When the breeze has ceased to whisper and the night is soft and still,
Save the awe-provoking shrilling of the ghastly whippoorwill,
As the moonbeams pour down brightly on the woodland, hill and dale,
I oft listen at my window to the queenly nightingale;
But no song of merry woodland, neither hill, nor dale, nor dell,
Has ever smote my bosom, nor has made my spirit swell,
Like the soul-inspiring music that so softly glides along
Oh! so softly and so gently in sweet Lula Johnson's song!
Oh! my soul has caught the music, as it softly floats along--
Ah! the soul-entrancing music of sweet Lula Johnson's song!
If my feet shall ever falter, it shall cheer me on my way;
Ay, sustain and give me comfort,--make my feeble spirit gay.

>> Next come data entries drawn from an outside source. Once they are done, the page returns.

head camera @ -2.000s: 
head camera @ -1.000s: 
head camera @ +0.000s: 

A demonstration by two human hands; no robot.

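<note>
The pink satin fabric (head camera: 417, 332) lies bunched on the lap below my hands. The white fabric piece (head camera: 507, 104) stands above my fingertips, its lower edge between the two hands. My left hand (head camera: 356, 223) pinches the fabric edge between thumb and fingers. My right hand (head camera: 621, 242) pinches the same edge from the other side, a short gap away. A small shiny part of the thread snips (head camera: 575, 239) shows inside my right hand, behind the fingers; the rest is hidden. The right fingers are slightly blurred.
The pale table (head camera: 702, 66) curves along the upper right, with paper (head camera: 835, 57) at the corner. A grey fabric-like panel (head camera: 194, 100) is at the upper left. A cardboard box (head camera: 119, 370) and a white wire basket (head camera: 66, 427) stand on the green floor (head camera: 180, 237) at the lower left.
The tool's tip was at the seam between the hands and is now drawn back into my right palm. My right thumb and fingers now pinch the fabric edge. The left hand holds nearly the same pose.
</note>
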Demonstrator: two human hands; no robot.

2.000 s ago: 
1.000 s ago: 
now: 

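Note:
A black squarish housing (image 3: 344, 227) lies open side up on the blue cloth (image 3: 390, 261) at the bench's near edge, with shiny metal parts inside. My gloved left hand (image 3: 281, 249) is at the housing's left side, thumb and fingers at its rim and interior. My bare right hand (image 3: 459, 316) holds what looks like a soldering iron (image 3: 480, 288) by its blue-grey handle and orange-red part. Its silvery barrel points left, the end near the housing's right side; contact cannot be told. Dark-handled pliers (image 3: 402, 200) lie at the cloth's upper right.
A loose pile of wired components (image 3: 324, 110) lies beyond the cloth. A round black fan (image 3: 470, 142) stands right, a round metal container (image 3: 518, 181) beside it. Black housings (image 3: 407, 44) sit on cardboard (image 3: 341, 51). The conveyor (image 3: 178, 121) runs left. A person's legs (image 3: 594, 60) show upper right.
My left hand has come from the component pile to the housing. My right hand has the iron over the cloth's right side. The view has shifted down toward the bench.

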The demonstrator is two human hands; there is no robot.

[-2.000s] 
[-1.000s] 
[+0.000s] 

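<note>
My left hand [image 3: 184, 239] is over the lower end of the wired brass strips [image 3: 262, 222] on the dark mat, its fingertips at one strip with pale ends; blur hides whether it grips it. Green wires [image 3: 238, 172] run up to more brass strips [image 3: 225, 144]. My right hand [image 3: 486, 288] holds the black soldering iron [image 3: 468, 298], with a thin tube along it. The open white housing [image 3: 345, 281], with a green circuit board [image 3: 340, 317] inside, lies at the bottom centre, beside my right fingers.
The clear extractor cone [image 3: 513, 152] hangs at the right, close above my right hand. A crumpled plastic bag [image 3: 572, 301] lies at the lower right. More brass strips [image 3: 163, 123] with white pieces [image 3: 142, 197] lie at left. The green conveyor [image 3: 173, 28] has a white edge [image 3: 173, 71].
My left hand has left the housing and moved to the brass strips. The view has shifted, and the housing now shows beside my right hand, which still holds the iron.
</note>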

All we need to have, my brothers, in our war of peace 'gainst strife,
Is the cadence of sweet music sprinkled in to sweeten life;
It will sweeten all our bitters, which now seem so very long,
If we have it soft and gentle, as sweet Lula Johnson's song.
In the lonely hours of midnight, when fair Luna 'gins to pale,
I have heard her songs a-ringing, floating softly on the gale.
And I hope when dawns the morning, when I draw my fleeting breath,
When my friends are gathered 'round me, and my eyes are closed in death--
Ere you throw the sods upon me, on my never-heaving breast,
While my body's lying silent and my soul is seeking rest--
Then I'll wing straight home to glory, for the journey won't be long,
On the spirit-wafting music of sweet Lula Johnson's song!